Все моментально притихли. В палату вкатился румянощекий, рыхлый попик в шуршащей шелковой рясе. С ним вошла сестра милосердия. Потирая пухлые руки, он медленно шел между тесными рядами коек.

— Молитесь всевышнему о здравии своем, — рокотал поповский басок, — и вы еще послужите престолу и отечеству на поле брани с коварным супостатом.

— Мы здесь, батюшка, толковали о своем житье-бытье, — послышалось из дальнего угла. — Вот закончится война, придем домой, Все останется по-старому?

— В писании сказано, чада мои: «Мы пришли в сей мир по воле господа, дабы со смирением и верой нести крест свой, искупая первородный грех людского рода. Богу — богово, кесарю — кесарево, малым сим — малое…»

Когда поп, пряно начиненный запахом ладана, удалился из палаты, разговор продолжился. Первым приподнялся на острых локтях черноглазый.

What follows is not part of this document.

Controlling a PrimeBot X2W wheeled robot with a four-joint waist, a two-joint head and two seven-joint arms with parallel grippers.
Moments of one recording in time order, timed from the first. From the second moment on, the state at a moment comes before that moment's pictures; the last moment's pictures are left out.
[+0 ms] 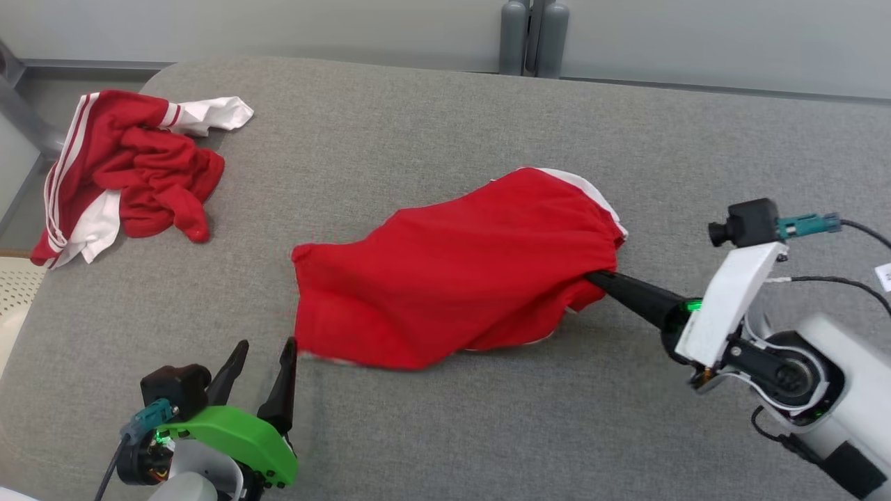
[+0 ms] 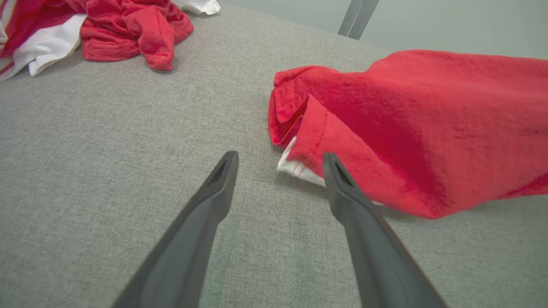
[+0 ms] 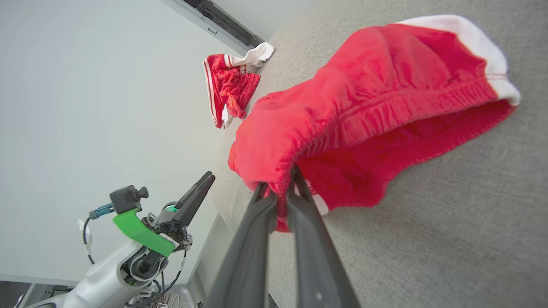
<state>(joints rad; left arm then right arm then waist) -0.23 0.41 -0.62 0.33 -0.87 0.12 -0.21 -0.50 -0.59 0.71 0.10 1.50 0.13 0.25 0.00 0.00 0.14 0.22</state>
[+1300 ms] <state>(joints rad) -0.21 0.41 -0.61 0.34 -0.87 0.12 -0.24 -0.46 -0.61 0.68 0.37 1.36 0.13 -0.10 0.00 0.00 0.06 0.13</state>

— В переводе на наш мужицкий язык «малым сим — малое» понимать следует так: тяни лямку, как вьючное животное, хлеб добывай насущный в поте лица для богачей, а сам получай шиш…

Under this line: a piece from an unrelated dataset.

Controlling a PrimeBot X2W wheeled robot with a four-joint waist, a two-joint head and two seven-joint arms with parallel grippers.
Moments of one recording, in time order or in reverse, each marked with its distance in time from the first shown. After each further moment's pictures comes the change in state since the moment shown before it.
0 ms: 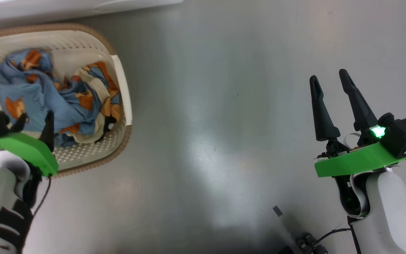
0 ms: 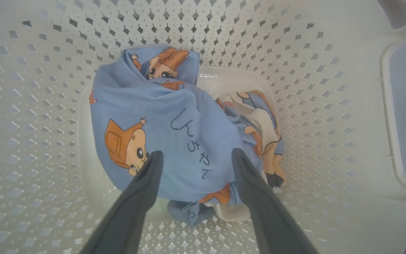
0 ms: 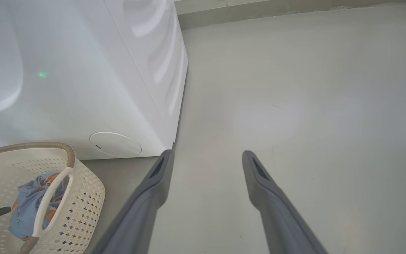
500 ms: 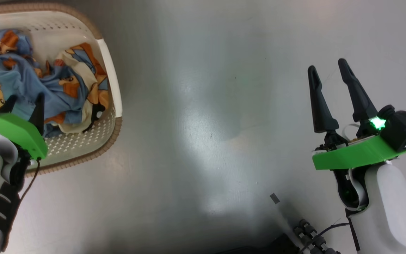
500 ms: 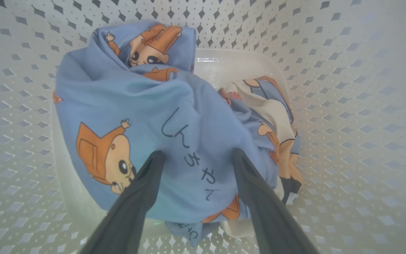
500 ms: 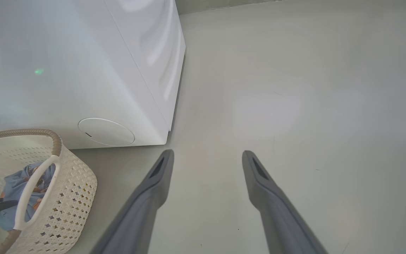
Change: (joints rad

О многом тогда передумал отец. Почему вокруг много голодных и мало сытых, почему у господ все в избытке, а у народа в хатах — хоть шаром покати. Плюнул он на «веру, царя и отечество», шинелишку и костыль — в руки, кресты — в платок и домой.

А там по-прежнему слепая, жестокая сила гнула людей, но уже явственно чувствовалось — что-то будет. Терпению придет конец.

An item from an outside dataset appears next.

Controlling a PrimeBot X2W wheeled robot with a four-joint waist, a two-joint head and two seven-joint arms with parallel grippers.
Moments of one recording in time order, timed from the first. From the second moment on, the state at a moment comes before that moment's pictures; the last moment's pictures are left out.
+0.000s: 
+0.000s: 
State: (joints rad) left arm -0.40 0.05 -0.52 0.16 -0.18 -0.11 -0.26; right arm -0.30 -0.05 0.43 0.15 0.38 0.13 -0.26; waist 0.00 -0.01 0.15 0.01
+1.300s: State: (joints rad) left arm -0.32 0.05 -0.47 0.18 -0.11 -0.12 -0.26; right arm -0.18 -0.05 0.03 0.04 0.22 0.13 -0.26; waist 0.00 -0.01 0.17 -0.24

Октябрьская гроза, разорвав темные тучи, звучным эхом прокатилась и над Уманщиной. Новое, лучшее пробивало себе дорогу сквозь свинцовые ливни, сабельные всплески, разгул кулацких обрезов.

И вот наступил долгожданный час — отложена в сторону винтовка, крепкие руки, пропахшие порохом, потянулись приласкать свою землю-кормилицу.

Возвратился с гражданской войны и дядько Михайло, кавалерист, буденновец. Все пули обходили его стороной, а вот здесь, дома, он не смог обойти косу костлявой. Выкуривая из одной хаты кулака, предложил ему подобру-поздорову бросить оружие. Тот согласился и затих. Когда дядько подошел поближе к плетню, из окошка хлестанул выстрел. Разрывная пуля свалила его на землю.

В народе говорят: пришла беда — отворяй ворота. Не затравянилась еще могила дядьки Михаила, а тиф скосил старшую сестру Ганнусю.

Родился я, как говорили, неудачным. Меченым. На левой щеке кровянилось родимое пятно. Отец не обращал внимания, а вот мать… Старухи, увидев ее, мелко крестились и обходили десятой дорогой. А если сталкивались лоб в лоб, шипели:

— Бога забыла, Параска, отсюда и такое наказание — печать на сыне каинская. А еще твой Гришка о какой-то коммуне балакает, баламутит бесштанное мужичье, чтоб ему язык и руки отсохли.

Руки у отца назло старушенциям не отсыхали: работа в них горела, да так, что стружки от рубанка кудрявились с шипением. И сапожничал он тоже классно.

Мать, наслушавшись всяких небылиц о способах моего исцеления, вынесла меня однажды на зорьке в огород, повернула лицом к молодому месяцу, брызнула «заговоренной» водой. Через некоторое время пятно действительно стало бледнеть, а потом и совсем исчезло. Вся Каратаевка смотрела на меня, как на дитя чуда, и в каждой хате я чувствовал себя желанным гостем. А отец только посмеивался: живая икона в доме…

Как и все крестьянские дети, я отчаянно любил лошадей, любил ходить с ними в ночное. Распустив их по оврагам, мы табунились около рыжеватых костров, пекли картошку, обжигаясь, катали ее между ладонями. Это была поистине пища богов!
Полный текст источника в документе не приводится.